Ringfort (Rath), Dromkeen, Co. Kerry
Co. Kerry |
Ringforts
In the fields of Dromkeen in north County Kerry, a ringfort exists almost entirely on paper.
No earthwork rises from the ground, no bank or ditch catches the afternoon light; the site has been ploughed or eroded into invisibility. And yet, for anyone who knows where to look in the archive record, the place persists with a quiet stubbornness across nearly two centuries of documentation.
A rath is a type of Irish ringfort, typically a circular enclosure defined by one or more earthen banks and ditches, built during the early medieval period as a farmstead or place of status. This particular example at Dromkeen was recorded on Ordnance Survey maps produced between 1841 and 1842, and again on the 1916 edition of the same mapping series, suggesting it was still visible as a surface feature well into the twentieth century. The earlier map also marks a cave in the interior of the enclosure, a separate monument in its own right.

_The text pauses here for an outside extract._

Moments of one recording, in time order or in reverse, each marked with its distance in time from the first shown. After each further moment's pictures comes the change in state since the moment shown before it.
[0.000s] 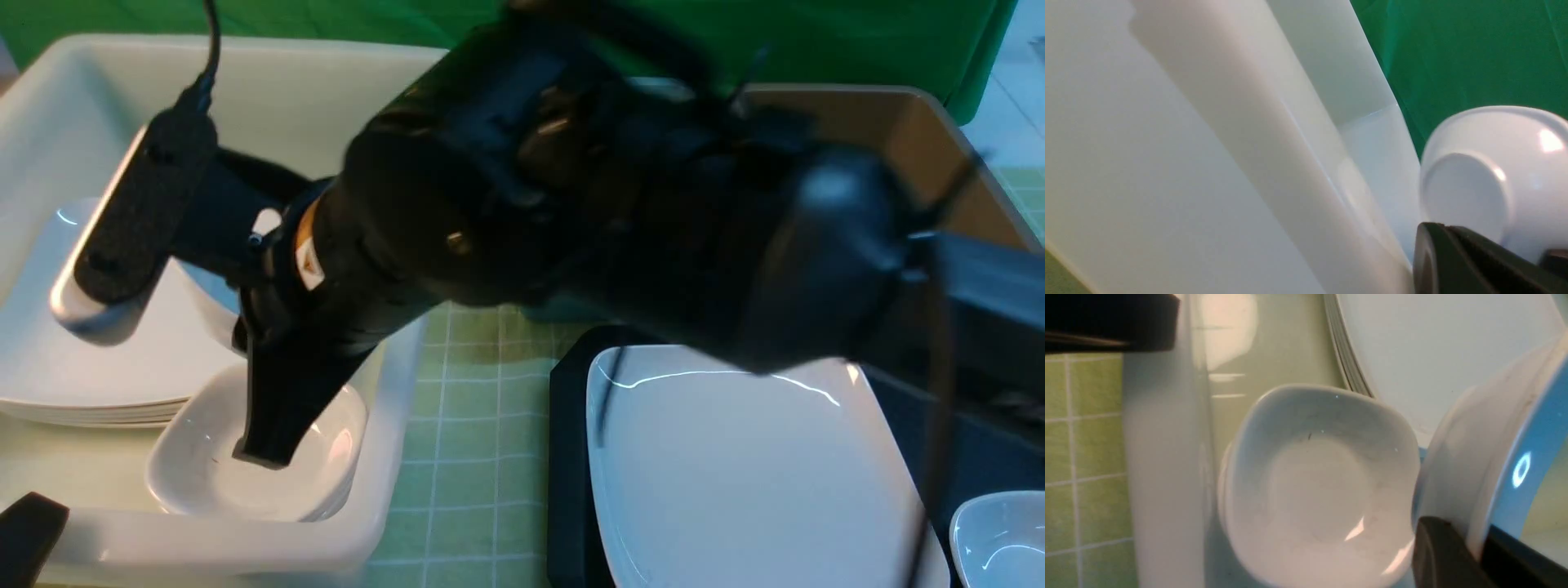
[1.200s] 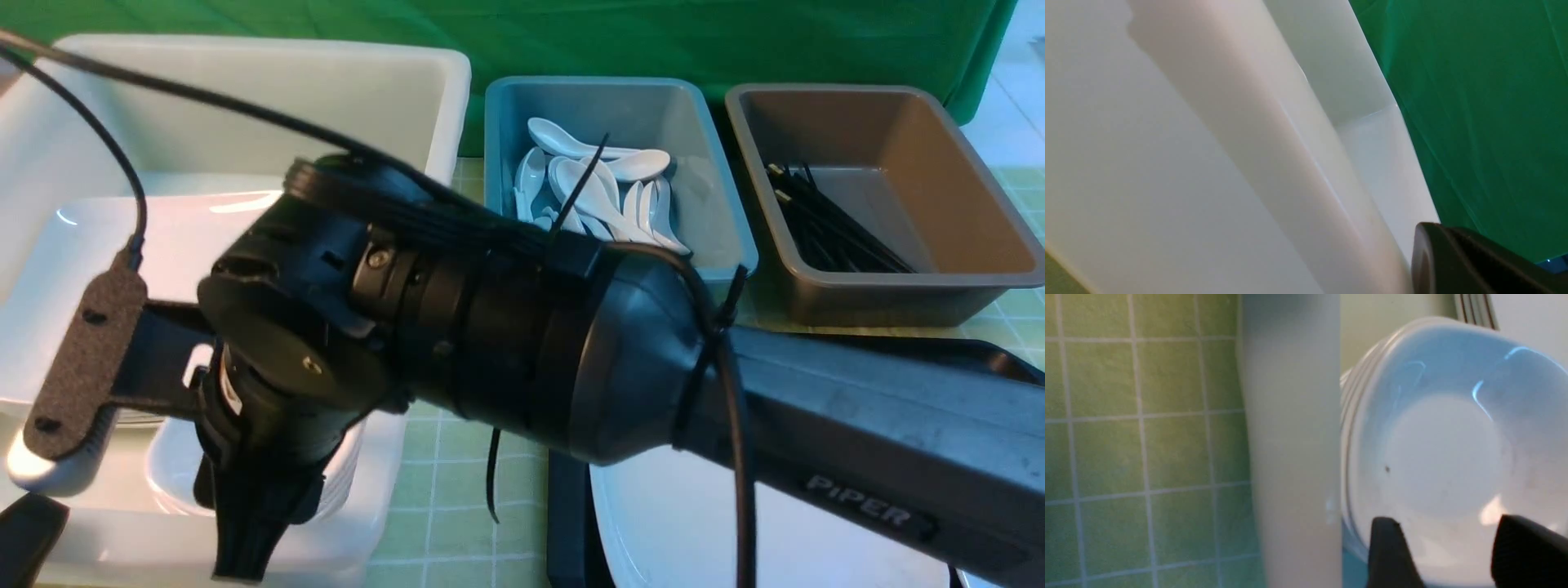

Such features associated with ringforts are sometimes souterrains, which are man-made underground passages or chambers, often built for storage or refuge. By 1974, when the Geological Survey of Ireland carried out aerial photography of the area, the fort had vanished from the ground entirely, though its circular outline still registered as a crop mark, the differential growth of vegetation above buried archaeology betraying what the eye could no longer see at surface level. C. Toal documented the site in the 1995 North Kerry Archaeological Survey, by which point no physical trace remained.